The image above shows creating an ONNX model with a ML framework of choice and then deploying to CPU, GPU or Arm based hardware without having to make any vendor specific changes as the vendors in that graphic all support ONNX models. Another workflow could be one developer creating a model in TensorFlow, handing it off to another developer using Caffe2 and then the Caffe2 developer using the same model and deploying it to Apple devices (Apple CoreML) and NVIDIA based GPU servers (Nvidia TensorRT).
Even after establishing the frameworks you want to use, you still need an orchestration engine to assist with the entire ML workflow. To manage the ML workflow Facebook created FB Leaner.
FB Leaner has three primary components for processing Facebook’s Machine Learning Workflow
- Feature Store. Helpful for data manipulation and feature extraction. Has an API for developers to use to interact with the feature store. Reduces development time as common features and model attributes can be stored here with associated metadata.
- FB Learner Flow. Manages workflow processes required during training. Takes care of requesting required hardware, setting machines up in a cluster for training and packaging the models. Capable of easily reusing algorithms in different products and scaling to run thousands of simultaneous custom experiments.
- FB Learner Predictor. Used for serving the models that other applications use to make inferences against. Provides an API to make inferences against the models easier.
Putting it all together, this is how Facebook’s scalable AI/ML infrastructure looks with the hardware and software components discussed in this article.
A key takeaway, whether your focus is on hardware or software, is that building an ML platform from scratch that can scales to millions or billions of users is difficult.

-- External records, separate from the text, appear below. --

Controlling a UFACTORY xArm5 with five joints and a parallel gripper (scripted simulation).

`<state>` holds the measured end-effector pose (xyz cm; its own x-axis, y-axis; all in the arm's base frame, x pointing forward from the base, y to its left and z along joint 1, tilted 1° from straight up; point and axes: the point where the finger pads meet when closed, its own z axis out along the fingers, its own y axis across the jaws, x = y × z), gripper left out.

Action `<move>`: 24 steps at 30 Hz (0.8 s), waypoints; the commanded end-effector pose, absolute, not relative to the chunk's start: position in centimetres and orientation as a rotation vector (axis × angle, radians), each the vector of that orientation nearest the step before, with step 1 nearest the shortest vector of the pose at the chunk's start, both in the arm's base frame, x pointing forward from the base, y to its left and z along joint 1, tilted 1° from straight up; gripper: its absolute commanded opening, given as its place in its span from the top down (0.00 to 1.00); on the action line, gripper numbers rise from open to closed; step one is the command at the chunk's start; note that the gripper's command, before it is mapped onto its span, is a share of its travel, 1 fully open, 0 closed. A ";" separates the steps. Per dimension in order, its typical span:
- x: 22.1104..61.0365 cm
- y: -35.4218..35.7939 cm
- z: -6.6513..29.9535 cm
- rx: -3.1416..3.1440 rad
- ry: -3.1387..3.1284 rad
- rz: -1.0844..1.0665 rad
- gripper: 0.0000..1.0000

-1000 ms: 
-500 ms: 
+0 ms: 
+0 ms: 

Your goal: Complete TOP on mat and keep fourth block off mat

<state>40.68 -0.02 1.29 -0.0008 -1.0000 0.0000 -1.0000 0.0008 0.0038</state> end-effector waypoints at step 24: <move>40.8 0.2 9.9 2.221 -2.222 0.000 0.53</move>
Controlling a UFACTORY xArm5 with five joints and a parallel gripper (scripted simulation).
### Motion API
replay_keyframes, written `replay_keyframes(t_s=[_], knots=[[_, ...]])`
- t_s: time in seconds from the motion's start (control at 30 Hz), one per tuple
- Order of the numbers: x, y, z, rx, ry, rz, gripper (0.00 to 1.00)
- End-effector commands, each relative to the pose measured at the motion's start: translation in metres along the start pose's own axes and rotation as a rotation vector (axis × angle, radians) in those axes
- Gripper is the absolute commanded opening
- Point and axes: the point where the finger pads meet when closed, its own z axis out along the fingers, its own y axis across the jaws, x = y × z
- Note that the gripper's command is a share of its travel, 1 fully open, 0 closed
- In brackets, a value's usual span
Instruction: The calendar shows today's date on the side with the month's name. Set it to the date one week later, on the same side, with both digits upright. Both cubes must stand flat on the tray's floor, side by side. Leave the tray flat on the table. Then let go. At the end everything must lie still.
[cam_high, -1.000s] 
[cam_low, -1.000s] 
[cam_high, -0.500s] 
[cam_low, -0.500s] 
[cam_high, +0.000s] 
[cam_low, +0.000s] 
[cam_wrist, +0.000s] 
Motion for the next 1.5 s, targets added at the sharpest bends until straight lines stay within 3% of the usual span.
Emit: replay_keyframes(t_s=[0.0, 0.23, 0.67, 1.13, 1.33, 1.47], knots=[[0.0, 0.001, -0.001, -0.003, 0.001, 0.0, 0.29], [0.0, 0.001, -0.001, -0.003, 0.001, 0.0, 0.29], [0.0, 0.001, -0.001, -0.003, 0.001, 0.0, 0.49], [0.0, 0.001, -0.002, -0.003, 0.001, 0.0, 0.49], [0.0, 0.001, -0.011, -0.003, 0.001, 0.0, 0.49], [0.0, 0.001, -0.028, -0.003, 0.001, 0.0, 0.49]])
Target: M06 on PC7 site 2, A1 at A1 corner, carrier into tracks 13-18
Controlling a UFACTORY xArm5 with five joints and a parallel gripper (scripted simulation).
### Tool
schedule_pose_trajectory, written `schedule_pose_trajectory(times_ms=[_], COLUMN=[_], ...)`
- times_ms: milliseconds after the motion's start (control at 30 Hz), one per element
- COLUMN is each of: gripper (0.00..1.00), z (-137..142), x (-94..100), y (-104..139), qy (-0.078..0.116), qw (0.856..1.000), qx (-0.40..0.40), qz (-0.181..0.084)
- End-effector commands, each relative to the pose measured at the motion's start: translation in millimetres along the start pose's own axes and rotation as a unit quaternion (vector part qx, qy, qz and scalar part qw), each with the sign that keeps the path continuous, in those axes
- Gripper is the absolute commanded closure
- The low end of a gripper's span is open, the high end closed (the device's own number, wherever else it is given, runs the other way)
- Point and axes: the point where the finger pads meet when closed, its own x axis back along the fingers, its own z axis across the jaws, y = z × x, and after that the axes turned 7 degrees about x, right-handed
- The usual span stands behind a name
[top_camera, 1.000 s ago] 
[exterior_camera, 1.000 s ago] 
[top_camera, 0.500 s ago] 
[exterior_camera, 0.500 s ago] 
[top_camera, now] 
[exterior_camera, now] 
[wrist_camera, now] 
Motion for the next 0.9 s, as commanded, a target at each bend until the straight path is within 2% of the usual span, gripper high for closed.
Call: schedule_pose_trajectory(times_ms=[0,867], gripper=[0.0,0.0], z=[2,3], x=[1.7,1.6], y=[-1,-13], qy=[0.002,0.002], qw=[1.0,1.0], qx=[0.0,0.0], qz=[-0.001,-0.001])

To do it like Facebook a few of the things you’d have to do is:
- Work across business units and understand their problems, mapping them to the appropriate ML models that are best for the use case
- Custom build your servers to match requirements of your ML workloads
- Benchmark available hardware and software components, determining the solutions that give the best cost-to-performance ratios
- Establish the appropriate training frequency and speeds that are aligned with the business use case
- Hire machine learning superstars like Yangqing Jia to lead your AI/ML infrastructure deployment
- Create multiple open-source a deep learning frameworks for research, development and production teams
- Create an orchestration tool for end-to-end ML workflow management
- Work with partners like Microsoft, Amazon and others to create an open-neural network exchange. Then get other companies like Tencent, SAS, HP, Arm, AMD, IBM, Baidu, Alibaba onboard with the new standard
- Work with hardware vendors like Apple, NVIDIA, Intel and Qualcomm to make sure your framework has smooth integration into their hardware
Oh, and manage that AI/ML infrastructure that scales globally to service over two billion people with a team of 17.